🤖 AI Summary
This work investigates the fundamental trade-off between stability and accuracy in statistical estimation by formulating stability as a constraint within the framework of statistical decision theory. It systematically analyzes how worst-case and average-case stability requirements affect estimation accuracy, employing minimax analysis and constrained optimization to construct optimal stable estimators for canonical problems such as mean estimation and regression. The key contribution lies in establishing, for the first time within a unified framework, lower bounds on estimation accuracy under both notions of stability, revealing that average-case stability imposes a strictly weaker constraint than worst-case stability, with the gap depending on the specific estimation task.
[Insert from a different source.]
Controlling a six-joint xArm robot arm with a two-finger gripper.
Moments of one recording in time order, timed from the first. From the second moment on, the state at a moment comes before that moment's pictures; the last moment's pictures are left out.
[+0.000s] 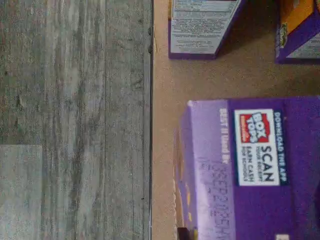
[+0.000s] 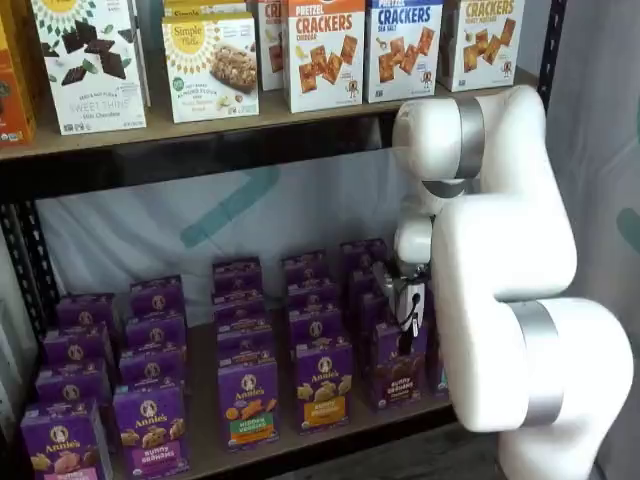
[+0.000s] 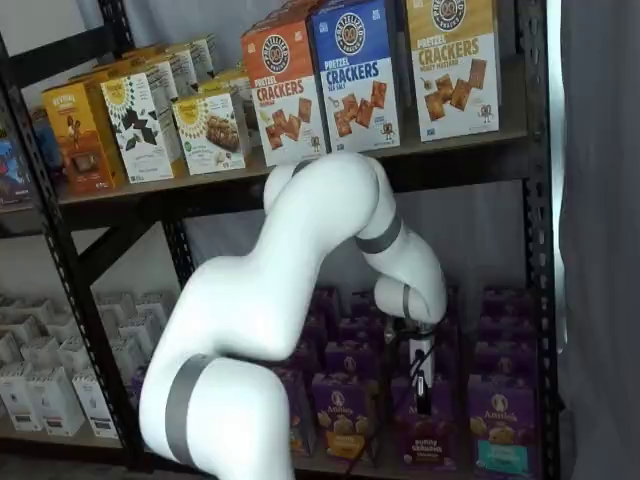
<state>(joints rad) -0.20 1.08 -1.59 0.10 0.54 -1.85</state>
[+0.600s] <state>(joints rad) -0.22 1.04 -1.55 0.13 0.60 -1.90</state>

Furthermore, the paper precisely characterizes the optimal stability–accuracy trade-offs in four representative estimation settings, quantifying the statistical cost incurred by different stability mechanisms.
📝 Abstract
Algorithmic stability is a central concept in statistics and learning theory that measures how sensitive an algorithm's output is to small changes in the training data. Stability plays a crucial role in understanding generalization, robustness, and replicability, and a variety of stability notions have been proposed in different learning settings. However, while stability entails desirable properties, it is typically not sufficient on its own for statistical learning -- and indeed, it may be at odds with accuracy, since an algorithm that always outputs a constant function is perfectly stable but statistically meaningless. Thus, it is essential to understand the potential statistical cost of stability. In this work, we address this question by adopting a statistical decision-theoretic perspective, treating stability as a constraint in estimation. Focusing on two representative notions-worst-case stability and average-case stability-we first establish general lower bounds on the achievable estimation accuracy under each type of stability constraint. We then develop optimal stable estimators for four canonical estimation problems, including several mean estimation and regression settings. Together, these results characterize the optimal trade-offs between stability and accuracy across these tasks. Our findings formalize the intuition that average-case stability imposes a qualitatively weaker restriction than worst-case stability, and they further reveal that the gap between these two can vary substantially across different estimation problems.